• _Your objective_
Scan the listing beneath this sentence. Report each line with the word "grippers".

• _Recorded information_
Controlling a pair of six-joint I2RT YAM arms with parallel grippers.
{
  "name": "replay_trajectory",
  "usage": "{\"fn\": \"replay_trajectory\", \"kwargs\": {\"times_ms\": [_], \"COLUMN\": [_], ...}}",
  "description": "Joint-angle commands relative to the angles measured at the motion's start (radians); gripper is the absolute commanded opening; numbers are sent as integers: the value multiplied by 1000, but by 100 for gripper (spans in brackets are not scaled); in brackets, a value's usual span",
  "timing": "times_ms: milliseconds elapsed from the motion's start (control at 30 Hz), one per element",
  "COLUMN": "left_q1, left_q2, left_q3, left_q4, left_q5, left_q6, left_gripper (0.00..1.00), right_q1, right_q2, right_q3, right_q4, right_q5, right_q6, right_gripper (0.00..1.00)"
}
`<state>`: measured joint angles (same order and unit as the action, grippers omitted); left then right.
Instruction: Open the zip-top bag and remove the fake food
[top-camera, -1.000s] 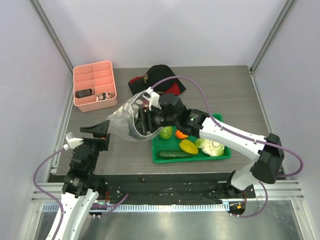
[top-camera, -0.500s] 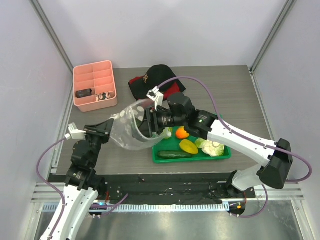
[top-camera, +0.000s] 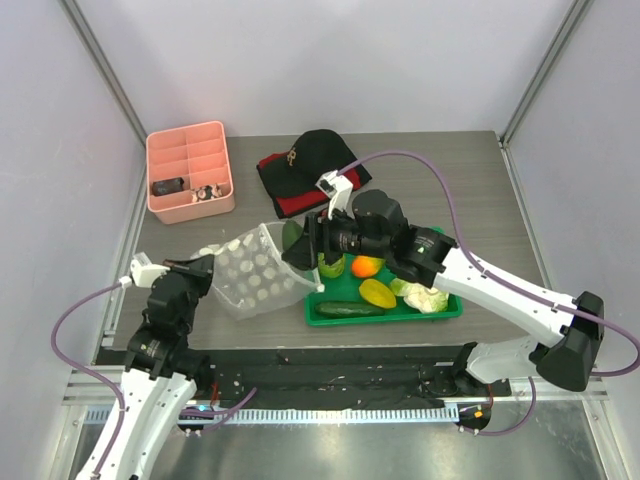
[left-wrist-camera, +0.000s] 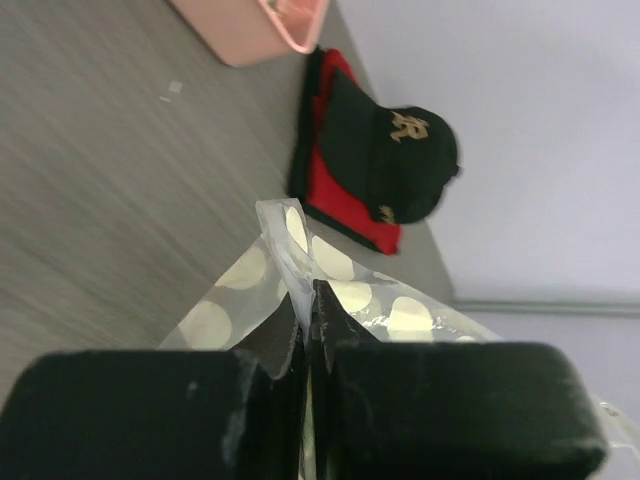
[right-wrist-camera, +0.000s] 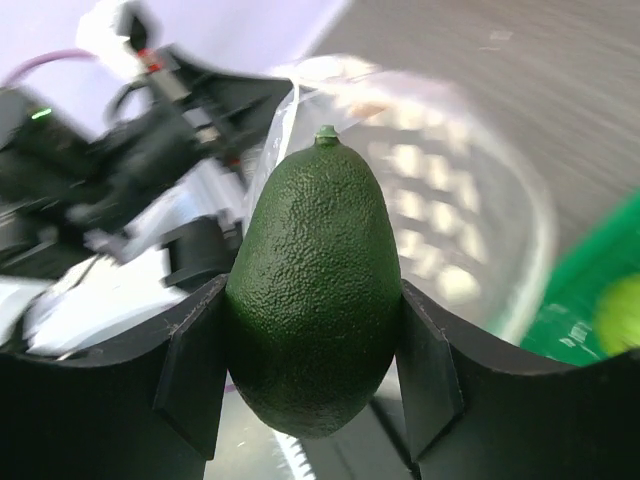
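The zip-top bag (top-camera: 255, 272), clear with pale dots, lies on the table with its mouth facing right. My left gripper (top-camera: 203, 268) is shut on the bag's left edge; in the left wrist view the film (left-wrist-camera: 335, 270) is pinched between the closed fingers (left-wrist-camera: 345, 330). My right gripper (top-camera: 300, 245) hangs just outside the bag's mouth, shut on a dark green avocado (right-wrist-camera: 315, 290) that also shows from above (top-camera: 291, 235). More fake food lies in the green tray (top-camera: 400, 317): a cabbage (top-camera: 331, 266), an orange piece (top-camera: 366, 266), a yellow piece (top-camera: 377, 293), a cucumber (top-camera: 350, 310) and a whitish leaf (top-camera: 427, 298).
A pink divided box (top-camera: 189, 171) stands at the back left. A black and red cap (top-camera: 312, 160) lies behind the bag and shows in the left wrist view too (left-wrist-camera: 400, 160). The right arm reaches across above the green tray.
My left gripper has closed on the bag's edge. My right gripper has drawn back to the right out of the bag's mouth with the avocado, and the bag has sunk lower.
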<state>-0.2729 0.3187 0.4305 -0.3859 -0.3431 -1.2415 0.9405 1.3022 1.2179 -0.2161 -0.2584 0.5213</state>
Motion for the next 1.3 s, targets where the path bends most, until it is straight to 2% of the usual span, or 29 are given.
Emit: {"fn": "replay_trajectory", "kwargs": {"times_ms": [0, 167, 333, 400, 433, 500, 533, 633, 733, 767, 867, 900, 967, 1000, 1100, 1133, 1233, 1267], "left_q1": [0, 0, 1, 3, 3, 3, 3, 3, 3, 0, 1, -2, -20, -38, -181, -256, -382, -466], "left_q2": [13, 92, 183, 238, 256, 317, 335, 406, 448, 445, 395, 381, 359, 368, 410, 419, 439, 442], "left_q3": [60, 96, 117, 167, 191, 261, 283, 368, 482, 503, 524, 507, 479, 467, 476, 476, 491, 499], "left_q4": [-154, -258, -245, -255, -264, -332, -349, -404, -496, -492, -415, -388, -306, -303, -327, -327, -286, -269], "left_q5": [-238, -379, -459, -479, -485, -479, -447, -383, -301, -212, -33, 110, 208, 231, 153, 110, 29, 18], "left_q6": [69, 54, 103, 138, 155, 175, 189, 279, 355, 384, 451, 441, 419, 416, 438, 430, 416, 418], "left_gripper": [1, 0, 1, 13, 39, 64, 83, 95, 97, 97, 100, 100, 100, 100, 100, 100, 100, 100], "right_q1": [-6, -11, -11, -11, -12, -12, -11, -12, -14, -12, -25, -29, -32, -34, -32, -34, -34, -32], "right_q2": [-27, 11, 43, 48, 52, 74, 83, 117, 147, 152, 177, 181, 186, 184, 145, 132, 63, 33], "right_q3": [39, -27, -128, -161, -169, -185, -192, -215, -224, -227, -235, -236, -236, -239, -257, -264, -271, -271], "right_q4": [-190, -265, -304, -301, -298, -292, -289, -250, -227, -223, -212, -212, -212, -212, -215, -216, -241, -258], "right_q5": [308, 323, 353, 364, 373, 392, 399, 394, 400, 425, 458, 462, 475, 488, 522, 527, 545, 545], "right_q6": [-35, 19, 28, 13, 5, -21, -24, -33, -41, -46, -72, -76, -81, -81, -76, -78, -61, -46], "right_gripper": [1, 1, 1, 2, 2, 6, 8, 17, 22, 24, 38, 51, 66, 80, 100, 100, 100, 100]}}
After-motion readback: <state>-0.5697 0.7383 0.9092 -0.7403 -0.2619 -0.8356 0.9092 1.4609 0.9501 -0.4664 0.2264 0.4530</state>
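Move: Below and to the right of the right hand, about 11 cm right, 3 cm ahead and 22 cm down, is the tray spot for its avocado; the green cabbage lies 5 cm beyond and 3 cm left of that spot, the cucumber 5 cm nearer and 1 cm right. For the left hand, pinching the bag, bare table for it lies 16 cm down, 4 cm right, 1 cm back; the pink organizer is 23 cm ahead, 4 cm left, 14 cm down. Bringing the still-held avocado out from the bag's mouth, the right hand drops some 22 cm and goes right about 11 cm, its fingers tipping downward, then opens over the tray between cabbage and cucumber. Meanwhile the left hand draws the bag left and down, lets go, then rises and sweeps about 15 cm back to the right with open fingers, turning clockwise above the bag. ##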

• _Answer below_
Controlling a pair of six-joint I2RT YAM arms with parallel grippers.
`<state>`: measured joint angles (same order and unit as the action, grippers omitted); left then right.

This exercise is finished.